In the same spirit, what prevents us from taking $p_1 = N, p_2 = p_3 = \cdots = p_n = 0$? That has revenue $p_1^2 = N^2$ but zero maintenance cost (since no roads are built).

 

[haruspex]

So my guess was correct: I said the description sounded like it allows a binary tree, and your diagram is, indeed, an example of a binary tree.

However, my original remarks remain: there are numerous different binary trees on n nodes, and different trees can have different maintenance costs (even for the same populations at the cities), so how can we be sure of achieving a non-negative net revenue? What prevents us from having $p_i = 0$ for all $i$, so the revenue and costs both equal zero, giving us a non-negative net revenue, as desired? If there is some total population restriction, such as $\sum_i p_i = N$, then, of course, the all-0 solution is eliminated.

In the same spirit, what prevents us from taking $p_1 = N, p_2 = p_3 = \cdots = p_n = 0$? That has revenue $p_1^2 = N^2$ but zero maintenance cost (since no roads are built).

it says, regardless of the populations. The queen cannot require any populations to be zero.

 

[haruspex]

Start by playing around with small networks. Try two cities, then three, then four.
Write out algebraic expressions for the profit, and see how it can be organised into sums of terms that are guaranteed non-negative.
Of the ways of connecting four, is one looking less profitable than the other?

 

[Terrell]

So my guess was correct: I said the description sounded like it allows a binary tree, and your diagram is, indeed, an example of a binary tree.

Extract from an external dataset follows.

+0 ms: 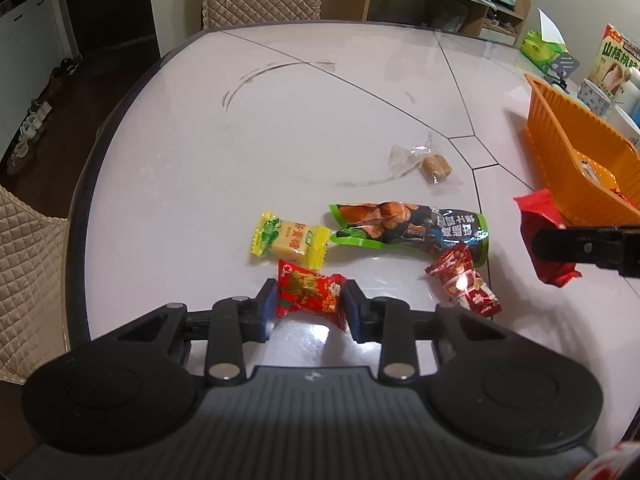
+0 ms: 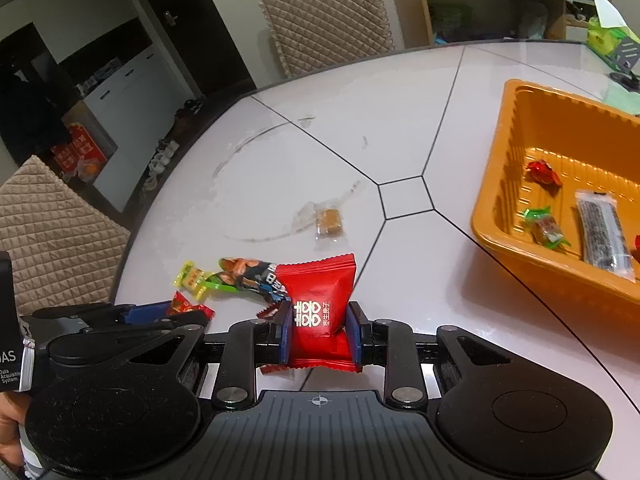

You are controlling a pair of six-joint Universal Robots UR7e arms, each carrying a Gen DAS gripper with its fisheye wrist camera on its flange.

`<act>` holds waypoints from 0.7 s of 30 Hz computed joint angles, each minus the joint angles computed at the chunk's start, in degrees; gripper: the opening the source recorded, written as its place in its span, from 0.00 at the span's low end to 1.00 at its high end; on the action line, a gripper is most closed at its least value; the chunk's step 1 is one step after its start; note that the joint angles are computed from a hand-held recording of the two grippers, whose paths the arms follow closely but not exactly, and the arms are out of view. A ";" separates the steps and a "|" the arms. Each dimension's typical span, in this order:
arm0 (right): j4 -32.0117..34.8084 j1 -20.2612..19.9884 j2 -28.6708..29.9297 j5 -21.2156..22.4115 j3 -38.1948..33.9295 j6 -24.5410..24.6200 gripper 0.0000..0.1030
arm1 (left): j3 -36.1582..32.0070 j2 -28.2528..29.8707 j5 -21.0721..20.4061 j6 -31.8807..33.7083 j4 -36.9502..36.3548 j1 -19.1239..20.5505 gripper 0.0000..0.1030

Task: Organize snacks
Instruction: 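Grasp a red candy with the left tool while the right tool grasps the large red packet, then carry both red snacks over the orange tray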

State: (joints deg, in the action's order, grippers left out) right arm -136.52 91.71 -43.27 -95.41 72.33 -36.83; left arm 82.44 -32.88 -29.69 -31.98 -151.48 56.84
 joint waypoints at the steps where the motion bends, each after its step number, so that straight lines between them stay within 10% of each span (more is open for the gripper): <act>1: 0.02 -0.15 -0.18 0.00 0.11 -0.08 0.27 | -0.08 0.07 0.12 -0.11 0.10 -0.07 0.29; 21: -1.21 -2.03 -4.71 1.17 3.25 -0.17 0.27 | -0.74 0.65 -1.13 1.15 -1.33 -3.99 0.23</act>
State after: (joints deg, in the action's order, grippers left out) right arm -137.73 89.68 -47.98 -94.24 75.58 -37.00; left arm 81.70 -32.24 -30.82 -30.82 -152.81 52.85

However, my original remarks remain: there are numerous different binary trees on n nodes, and different trees can have different maintenance costs (even for the same populations at the cities), so how can we be sure of achieving a non-negative net revenue? What prevents us from having $p_i = 0$ for all $i$, so the revenue and costs both equal zero, giving us a non-negative net revenue, as desired? If there is some total population restriction, such as $\sum_i p_i = N$, then, of course, the all-0 solution is eliminated.

In the same spirit, what prevents us from taking $p_1 = N, p_2 = p_3 = \cdots = p_n = 0$? That has revenue $p_1^2 = N^2$ but zero maintenance cost (since no roads are built).

after trying out some population values. it seemingly appears that if for every new city/node has a bigger population than the city/node it branched out from then i can safely guess that cities will be economically viable because (p_n)^2 - (p_n)(p_n-1) seems to be always greater than zero. the queen would also need to order that city p_n should shoulder the maintenance cost because p_n-1 might not be able to if we think of the worst case scenario of 3 roads connecting to it.

 

[haruspex]

if for every new city/node has a bigger population than the city/node it branched out from

Sure, but the Queen cannot control the populations. She has to allow for the worst case.